The Fourth Circuit’s Opinion contains more than one page distinguishing its decision from that of the Third Circuit.
But the Bestwall decision is still central to the two-pronged strategy, said Andy Birchfield, plaintiff attorney at Beasley Allen.
“The restraining order is at the heart of the Texas Two-Step,” he said.
The narrowness of the Fourth Circuit’s ruling would not prevent other companies seeking to pursue Texas Two-Step from using the ruling as guidance for litigation strategy, some attorneys said.
“The jurisdiction of the Fourth Circuit is, I think, more favorable to the companies that want to do that,” said Carl Tobias, law professor at the University of Richmond.
critical dissent
But Judge Robert King’s sharply worded dissent was “more in tune with recent national developments,” Tobias said.
Johnson & Johnson’s ruling shows that the Texas Two-Step and similar strategies are not “guaranteed to run smoothly,” King wrote.
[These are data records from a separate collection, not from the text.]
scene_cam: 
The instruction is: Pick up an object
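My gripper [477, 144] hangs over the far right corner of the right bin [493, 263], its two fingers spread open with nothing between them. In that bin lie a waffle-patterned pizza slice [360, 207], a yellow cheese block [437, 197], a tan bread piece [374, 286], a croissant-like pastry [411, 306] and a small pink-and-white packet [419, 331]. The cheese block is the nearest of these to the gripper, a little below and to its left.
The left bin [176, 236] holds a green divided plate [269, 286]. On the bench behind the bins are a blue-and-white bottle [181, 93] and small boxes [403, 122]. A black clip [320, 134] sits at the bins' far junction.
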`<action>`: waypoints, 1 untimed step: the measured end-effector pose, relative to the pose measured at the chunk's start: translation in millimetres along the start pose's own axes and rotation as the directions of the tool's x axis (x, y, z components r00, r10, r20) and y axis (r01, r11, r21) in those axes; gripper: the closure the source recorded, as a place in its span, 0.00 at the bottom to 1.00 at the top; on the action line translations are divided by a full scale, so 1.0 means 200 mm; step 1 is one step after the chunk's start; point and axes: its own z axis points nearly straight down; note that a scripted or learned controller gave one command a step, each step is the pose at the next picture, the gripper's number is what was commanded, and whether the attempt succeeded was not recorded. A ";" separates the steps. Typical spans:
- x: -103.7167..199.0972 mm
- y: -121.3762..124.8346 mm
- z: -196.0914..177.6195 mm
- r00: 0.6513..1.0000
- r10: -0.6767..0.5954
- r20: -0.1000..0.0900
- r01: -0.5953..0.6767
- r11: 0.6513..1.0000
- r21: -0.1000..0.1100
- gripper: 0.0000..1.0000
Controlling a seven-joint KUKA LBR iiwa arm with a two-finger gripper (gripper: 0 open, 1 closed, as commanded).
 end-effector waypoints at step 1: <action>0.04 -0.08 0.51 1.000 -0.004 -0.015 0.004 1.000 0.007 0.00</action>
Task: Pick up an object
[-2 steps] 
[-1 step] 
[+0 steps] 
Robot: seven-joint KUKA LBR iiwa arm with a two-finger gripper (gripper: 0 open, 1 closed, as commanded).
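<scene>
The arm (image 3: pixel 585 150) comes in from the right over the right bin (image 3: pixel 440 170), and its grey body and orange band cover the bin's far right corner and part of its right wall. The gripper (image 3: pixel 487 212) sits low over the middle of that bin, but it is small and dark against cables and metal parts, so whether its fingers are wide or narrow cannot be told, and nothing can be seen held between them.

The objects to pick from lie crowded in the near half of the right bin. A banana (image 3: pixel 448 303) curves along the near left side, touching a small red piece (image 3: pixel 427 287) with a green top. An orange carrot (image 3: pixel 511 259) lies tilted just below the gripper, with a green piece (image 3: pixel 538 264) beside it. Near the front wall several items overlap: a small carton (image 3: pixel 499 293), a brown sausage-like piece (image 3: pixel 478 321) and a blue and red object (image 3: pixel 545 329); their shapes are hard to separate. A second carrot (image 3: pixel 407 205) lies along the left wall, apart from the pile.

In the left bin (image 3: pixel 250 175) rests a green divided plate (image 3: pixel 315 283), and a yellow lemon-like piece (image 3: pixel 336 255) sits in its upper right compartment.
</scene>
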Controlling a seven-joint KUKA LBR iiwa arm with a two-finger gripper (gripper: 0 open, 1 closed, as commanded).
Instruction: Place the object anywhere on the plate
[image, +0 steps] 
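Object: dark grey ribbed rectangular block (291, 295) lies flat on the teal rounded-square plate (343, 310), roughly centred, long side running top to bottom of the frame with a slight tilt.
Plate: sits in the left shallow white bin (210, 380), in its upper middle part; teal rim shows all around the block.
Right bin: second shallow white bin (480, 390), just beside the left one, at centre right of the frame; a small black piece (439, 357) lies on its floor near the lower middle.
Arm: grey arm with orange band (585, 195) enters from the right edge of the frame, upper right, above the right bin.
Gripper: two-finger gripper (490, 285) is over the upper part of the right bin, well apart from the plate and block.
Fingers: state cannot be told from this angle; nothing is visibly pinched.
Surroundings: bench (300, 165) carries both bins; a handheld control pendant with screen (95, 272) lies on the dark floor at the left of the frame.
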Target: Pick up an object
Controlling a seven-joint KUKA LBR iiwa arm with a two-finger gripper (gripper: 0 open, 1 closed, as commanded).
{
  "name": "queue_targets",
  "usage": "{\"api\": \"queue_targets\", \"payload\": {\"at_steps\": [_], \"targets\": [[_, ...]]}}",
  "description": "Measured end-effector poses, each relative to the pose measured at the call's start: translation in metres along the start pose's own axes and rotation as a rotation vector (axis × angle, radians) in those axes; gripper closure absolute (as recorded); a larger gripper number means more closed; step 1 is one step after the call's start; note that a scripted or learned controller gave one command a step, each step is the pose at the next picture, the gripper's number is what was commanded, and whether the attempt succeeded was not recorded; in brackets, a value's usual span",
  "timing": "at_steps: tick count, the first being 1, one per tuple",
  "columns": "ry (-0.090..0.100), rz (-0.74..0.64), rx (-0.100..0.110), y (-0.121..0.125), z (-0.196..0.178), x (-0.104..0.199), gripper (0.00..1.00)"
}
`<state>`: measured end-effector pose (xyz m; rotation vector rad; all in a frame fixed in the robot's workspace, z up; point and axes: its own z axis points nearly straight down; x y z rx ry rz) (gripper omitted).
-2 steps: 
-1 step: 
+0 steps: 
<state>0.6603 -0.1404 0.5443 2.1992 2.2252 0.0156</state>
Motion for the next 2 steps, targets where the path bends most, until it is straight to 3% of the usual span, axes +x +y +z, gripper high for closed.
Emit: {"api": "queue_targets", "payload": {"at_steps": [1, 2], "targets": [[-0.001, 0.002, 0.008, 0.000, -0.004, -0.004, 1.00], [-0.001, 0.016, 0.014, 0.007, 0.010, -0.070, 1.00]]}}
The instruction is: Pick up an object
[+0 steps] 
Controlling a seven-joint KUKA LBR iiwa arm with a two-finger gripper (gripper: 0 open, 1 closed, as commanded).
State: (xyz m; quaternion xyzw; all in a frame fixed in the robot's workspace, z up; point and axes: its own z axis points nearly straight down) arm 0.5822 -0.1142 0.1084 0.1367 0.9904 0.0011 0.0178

The judge also referred to an amicus brief that argued that the bankruptcy of 3M subsidiary Aearo, which was filed over claims by veterans who claim their combat earbuds caused hearing loss, rigged the bankruptcy code.
“But in recent years, large and solvent corporations have managed to circumvent this debtor-centric goal and gain protection from large claims for damages without having to file for bankruptcy themselves,” King wrote. “It is precisely this type of manipulation of the bankruptcy law – and by extension, the Article I bankruptcy courts – that lies at the heart of this important appeal.”
King’s dissenting opinion may ultimately prove to be the dominant theory, Tobias said.
“I think Judge King might have the edge,” he said.
For now, however, the ruling makes the Fourth Circuit a more attractive venue for Two-Step companies, he said.
The decision comes at a time when the debate over the Texas Two-Step process is burgeoning. Some feel it offers a more efficient option than the traditional court tort system for companies that are financially healthy but are struggling with massive tort liability claims. Opponents say it improperly exploits legal tools designed for what the bankruptcy law calls an “honest but unfortunate debtor.”
“There’s just some longstanding tenets of bankruptcy law that are being turned on their head by the manipulation of the process,” said Barbara Houser, former chief judge of the U.S. Bankruptcy Court in the Northern District of Texas, who currently serves as the chief mediator in high-profile bankruptcies.
A circuit split?
The Aearo case has already been cleared for direct appeal to the Seventh Circuit. If the Seventh Circuit takes up the case and rules in Aearo’s favour, it could split the circuit with the Third Circuit.
That could put the issue on the Supreme Court’s radar, Keller said.
In the long run, the increasing attention being paid to the Texas Two-Step isn’t good news for its proponents, said Samir Parikh, a professor of bankruptcy law at Lewis & Clark.
“It was a clever idea and it worked as long as it stayed under the radar,” Parikh said. “Now that it’s off the radar, you can see it’s falling apart.”
The case is in Re: Bestwall, 4th Cir., No. 22-1127, 06/20/23.